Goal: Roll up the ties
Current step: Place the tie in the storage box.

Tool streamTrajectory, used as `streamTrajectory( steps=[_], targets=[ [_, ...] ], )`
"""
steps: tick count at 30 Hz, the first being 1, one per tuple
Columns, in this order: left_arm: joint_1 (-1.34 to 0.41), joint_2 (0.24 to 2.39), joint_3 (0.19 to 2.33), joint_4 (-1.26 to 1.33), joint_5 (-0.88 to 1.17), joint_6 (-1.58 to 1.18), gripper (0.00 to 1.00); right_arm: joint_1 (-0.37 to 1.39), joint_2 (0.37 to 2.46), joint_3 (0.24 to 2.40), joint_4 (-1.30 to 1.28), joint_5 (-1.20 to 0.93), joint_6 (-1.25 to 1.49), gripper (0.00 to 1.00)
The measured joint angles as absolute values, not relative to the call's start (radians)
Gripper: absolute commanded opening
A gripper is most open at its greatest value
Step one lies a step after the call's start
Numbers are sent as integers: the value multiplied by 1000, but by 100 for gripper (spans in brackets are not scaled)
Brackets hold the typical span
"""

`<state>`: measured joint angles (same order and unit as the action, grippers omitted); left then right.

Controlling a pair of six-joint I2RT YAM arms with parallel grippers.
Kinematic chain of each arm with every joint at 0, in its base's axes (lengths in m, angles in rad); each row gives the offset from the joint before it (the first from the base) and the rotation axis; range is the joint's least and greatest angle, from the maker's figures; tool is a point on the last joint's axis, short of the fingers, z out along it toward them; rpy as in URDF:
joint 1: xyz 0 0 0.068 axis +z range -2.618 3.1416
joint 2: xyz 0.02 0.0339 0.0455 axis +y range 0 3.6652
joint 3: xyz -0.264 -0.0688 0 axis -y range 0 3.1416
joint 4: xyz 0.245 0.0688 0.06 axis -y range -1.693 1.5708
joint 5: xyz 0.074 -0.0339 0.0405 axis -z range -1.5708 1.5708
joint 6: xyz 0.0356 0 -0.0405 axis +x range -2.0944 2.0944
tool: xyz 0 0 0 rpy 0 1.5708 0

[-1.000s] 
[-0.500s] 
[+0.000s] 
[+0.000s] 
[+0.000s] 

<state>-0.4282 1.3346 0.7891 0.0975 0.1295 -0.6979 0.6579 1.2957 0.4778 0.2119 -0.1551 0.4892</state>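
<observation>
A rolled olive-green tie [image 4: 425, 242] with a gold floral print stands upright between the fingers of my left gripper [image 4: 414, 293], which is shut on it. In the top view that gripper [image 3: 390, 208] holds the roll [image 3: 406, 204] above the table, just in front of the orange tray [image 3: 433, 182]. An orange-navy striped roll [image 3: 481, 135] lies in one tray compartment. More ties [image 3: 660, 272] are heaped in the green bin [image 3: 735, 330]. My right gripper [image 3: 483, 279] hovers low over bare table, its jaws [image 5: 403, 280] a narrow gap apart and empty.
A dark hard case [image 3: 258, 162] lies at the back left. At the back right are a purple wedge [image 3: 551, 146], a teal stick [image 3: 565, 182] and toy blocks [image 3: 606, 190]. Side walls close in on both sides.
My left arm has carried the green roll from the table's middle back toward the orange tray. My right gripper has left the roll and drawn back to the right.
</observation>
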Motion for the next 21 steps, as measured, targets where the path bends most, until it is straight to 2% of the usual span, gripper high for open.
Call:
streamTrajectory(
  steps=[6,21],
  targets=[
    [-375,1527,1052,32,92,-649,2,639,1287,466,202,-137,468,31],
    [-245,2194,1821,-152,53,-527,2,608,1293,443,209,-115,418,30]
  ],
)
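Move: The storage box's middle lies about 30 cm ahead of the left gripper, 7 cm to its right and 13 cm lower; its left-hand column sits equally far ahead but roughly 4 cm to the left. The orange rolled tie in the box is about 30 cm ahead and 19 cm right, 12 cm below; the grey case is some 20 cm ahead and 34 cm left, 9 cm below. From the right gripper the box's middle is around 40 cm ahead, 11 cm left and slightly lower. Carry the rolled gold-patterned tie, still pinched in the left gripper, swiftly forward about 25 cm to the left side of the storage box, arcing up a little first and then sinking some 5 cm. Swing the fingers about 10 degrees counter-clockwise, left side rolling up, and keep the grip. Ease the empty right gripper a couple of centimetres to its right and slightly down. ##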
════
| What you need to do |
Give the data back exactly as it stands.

| Answer section |
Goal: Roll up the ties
Current step: Place the tie in the storage box.

Tool streamTrajectory, used as `streamTrajectory( steps=[_], targets=[ [_, ...] ], )`
"""
steps: tick count at 30 Hz, the first being 1, one per tuple
Columns, in this order: left_arm: joint_1 (-1.34 to 0.41), joint_2 (0.24 to 2.39), joint_3 (0.19 to 2.33), joint_4 (-1.26 to 1.33), joint_5 (-0.88 to 1.17), joint_6 (-1.58 to 1.18), gripper (0.00 to 1.00); right_arm: joint_1 (-0.37 to 1.39), joint_2 (0.37 to 2.46), joint_3 (0.24 to 2.40), joint_4 (-1.30 to 1.28), joint_5 (-1.20 to 0.93), joint_6 (-1.25 to 1.49), gripper (0.00 to 1.00)
The measured joint angles as absolute values, not relative to the call's start (radians)
Gripper: absolute commanded opening
A gripper is most open at its greatest value
Step one lies a step after the call's start
Numbers are sent as integers: the value multiplied by 1000, but by 100 for gripper (spans in brackets are not scaled)
Brackets hold the typical span
"""

`<state>`: measured joint angles (same order and unit as the action, grippers omitted); left then right.

Controlling a pair of six-joint I2RT YAM arms with parallel grippers.
Kinematic chain of each arm with every joint at 0, in its base's axes (lengths in m, angles in rad); each row gives the offset from the joint before it (the first from the base) and the rotation axis; range is the joint's least and greatest angle, from the maker's figures; tool is a point on the last joint's axis, short of the fingers, z out along it toward them; rpy as in URDF:
joint 1: xyz 0 0 0.068 axis +z range -2.618 3.1416
joint 2: xyz 0.02 0.0339 0.0455 axis +y range 0 3.6652
joint 3: xyz -0.264 -0.0688 0 axis -y range 0 3.1416
joint 4: xyz 0.245 0.0688 0.06 axis -y range -1.693 1.5708
joint 5: xyz 0.074 -0.0339 0.0405 axis -z range -1.5708 1.5708
joint 6: xyz 0.0356 0 -0.0405 axis +x range -2.0944 2.0944
tool: xyz 0 0 0 rpy 0 1.5708 0

[-1.000s] 
[-0.500s] 
[+0.000s] 
[+0.000s] 
[+0.000s] 

<state>-0.4282 1.3346 0.7891 0.0975 0.1295 -0.6979 0.6579 1.2957 0.4778 0.2119 -0.1551 0.4892</state>
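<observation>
A rolled olive-green tie [image 4: 425, 242] with a gold floral print stands upright between the fingers of my left gripper [image 4: 414, 293], which is shut on it. In the top view that gripper [image 3: 390, 208] holds the roll [image 3: 406, 204] above the table, just in front of the orange tray [image 3: 433, 182]. An orange-navy striped roll [image 3: 481, 135] lies in one tray compartment. More ties [image 3: 660, 272] are heaped in the green bin [image 3: 735, 330]. My right gripper [image 3: 483, 279] hovers low over bare table, its jaws [image 5: 403, 280] a narrow gap apart and empty.
A dark hard case [image 3: 258, 162] lies at the back left. At the back right are a purple wedge [image 3: 551, 146], a teal stick [image 3: 565, 182] and toy blocks [image 3: 606, 190]. Side walls close in on both sides.
My left arm has carried the green roll from the table's middle back toward the orange tray. My right gripper has left the roll and drawn back to the right.
</observation>
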Motion for the next 21 steps, as measured, targets where the path bends most, until it is straight to 2% of the usual span, gripper high for open.
Call:
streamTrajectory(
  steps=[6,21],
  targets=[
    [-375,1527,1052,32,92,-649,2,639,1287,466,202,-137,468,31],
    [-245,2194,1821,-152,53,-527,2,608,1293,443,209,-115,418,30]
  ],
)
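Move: The storage box's middle lies about 30 cm ahead of the left gripper, 7 cm to its right and 13 cm lower; its left-hand column sits equally far ahead but roughly 4 cm to the left. The orange rolled tie in the box is about 30 cm ahead and 19 cm right, 12 cm below; the grey case is some 20 cm ahead and 34 cm left, 9 cm below. From the right gripper the box's middle is around 40 cm ahead, 11 cm left and slightly lower. Carry the rolled gold-patterned tie, still pinched in the left gripper, swiftly forward about 25 cm to the left side of the storage box, arcing up a little first and then sinking some 5 cm. Swing the fingers about 10 degrees counter-clockwise, left side rolling up, and keep the grip. Ease the empty right gripper a couple of centimetres to its right and slightly down. ##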

No additional output is required for this exercise.